Swainsona paucifoliolata

Scientific classification
- Kingdom: Plantae
- Clade: Tracheophytes
- Clade: Angiosperms
- Clade: Eudicots
- Clade: Rosids
- Order: Fabales
- Family: Fabaceae
- Subfamily: Faboideae
- Genus: Swainsona
- Species: S. paucifoliolata
- Binomial name: Swainsona paucifoliolata Joy Thomps.

= Swainsona paucifoliolata =

- Genus: Swainsona
- Species: paucifoliolata
- Authority: Joy Thomps.

Species of plant

Swainsona paucifoliolata is a prostrate, spreading or scrambling perennial herb in the family Fabaceae and is endemic to inland areas in the north of Western Australia. It has 3 to 7 usually narrowly lance-shaped leaflets, and racemes of 3 to 16 purple flowers.

==Description==
Swainsona paucifoliolata is a prostrate, spreading or scrambling perennial herb that typically grows to a height of about 15 cm with up to 3 prostrate or ascending stems from the top of the taproot. Its leaves are mostly 5–7 mm long with about 3 to 7 usually narrowly lance-shaped leaflets, the side leaflets 10–25 mm long and 2–3 mm wide with stipules 2–6 mm long at the base of the petioles. The flowers are arranged in racemes up to 50–150 mm long with up to 3 to about 16 flowers on a peduncle 0.5–2 mm wide, each flower about 7–10 mm long on a hairy pedicel 1–2 mm long. The sepals are joined at the base, forming a tube about 2 mm long, the sepal lobes longer than the tube. The petals are purple, the standard petal about 8–10 mm long and wide, the wings 7–8 mm long, and the keel 8–10 mm long and 2–3 mm deep. Flowering occurs from April to August or September and the fruit is oblong, about 10–15 mm and about 4 mm wide.

==Taxonomy==
Swainsona paucifoliolata was first formally described in 1993 by Joy Thompson in the journal Telopea from a specimen collected near Meekatharra in 1957. The specific epithet (paucifoliolata) means "few leaflets".
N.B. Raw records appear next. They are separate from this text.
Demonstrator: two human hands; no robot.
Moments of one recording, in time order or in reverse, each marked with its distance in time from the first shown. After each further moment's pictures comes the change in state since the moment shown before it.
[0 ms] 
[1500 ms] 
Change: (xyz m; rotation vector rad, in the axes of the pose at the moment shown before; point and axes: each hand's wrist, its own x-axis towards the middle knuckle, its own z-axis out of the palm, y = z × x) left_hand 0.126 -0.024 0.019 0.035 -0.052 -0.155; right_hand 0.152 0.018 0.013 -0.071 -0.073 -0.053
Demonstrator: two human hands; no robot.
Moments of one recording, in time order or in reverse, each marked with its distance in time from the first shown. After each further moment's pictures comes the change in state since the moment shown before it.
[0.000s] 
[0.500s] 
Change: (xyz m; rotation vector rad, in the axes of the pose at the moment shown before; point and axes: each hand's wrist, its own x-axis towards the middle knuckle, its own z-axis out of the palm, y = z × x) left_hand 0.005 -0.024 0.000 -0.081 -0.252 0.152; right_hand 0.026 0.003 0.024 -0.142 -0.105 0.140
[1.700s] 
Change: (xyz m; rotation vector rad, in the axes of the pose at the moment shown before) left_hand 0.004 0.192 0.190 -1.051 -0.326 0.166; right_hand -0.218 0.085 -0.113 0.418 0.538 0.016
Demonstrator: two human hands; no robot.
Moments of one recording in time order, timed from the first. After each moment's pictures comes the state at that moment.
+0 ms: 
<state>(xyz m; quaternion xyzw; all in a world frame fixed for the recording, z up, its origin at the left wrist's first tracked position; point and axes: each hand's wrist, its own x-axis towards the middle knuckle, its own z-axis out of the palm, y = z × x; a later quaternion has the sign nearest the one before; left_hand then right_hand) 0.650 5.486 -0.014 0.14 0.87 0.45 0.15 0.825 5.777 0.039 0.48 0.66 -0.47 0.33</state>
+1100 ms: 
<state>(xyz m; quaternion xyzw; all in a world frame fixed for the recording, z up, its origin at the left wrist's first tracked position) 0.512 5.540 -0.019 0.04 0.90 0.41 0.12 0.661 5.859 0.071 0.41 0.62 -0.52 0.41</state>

==Distribution and habitat==
This species of swainsona grows in creeklines, claypans and soakage areas in the Little Sandy Desert, Murchison, Pilbara and Yalgoo bioregions of northern Western Australia.

==Conservation status==
Swainsona paucifoliolata is listed as "not threatened" by the Government of Western Australia Department of Biodiversity, Conservation and Attractions.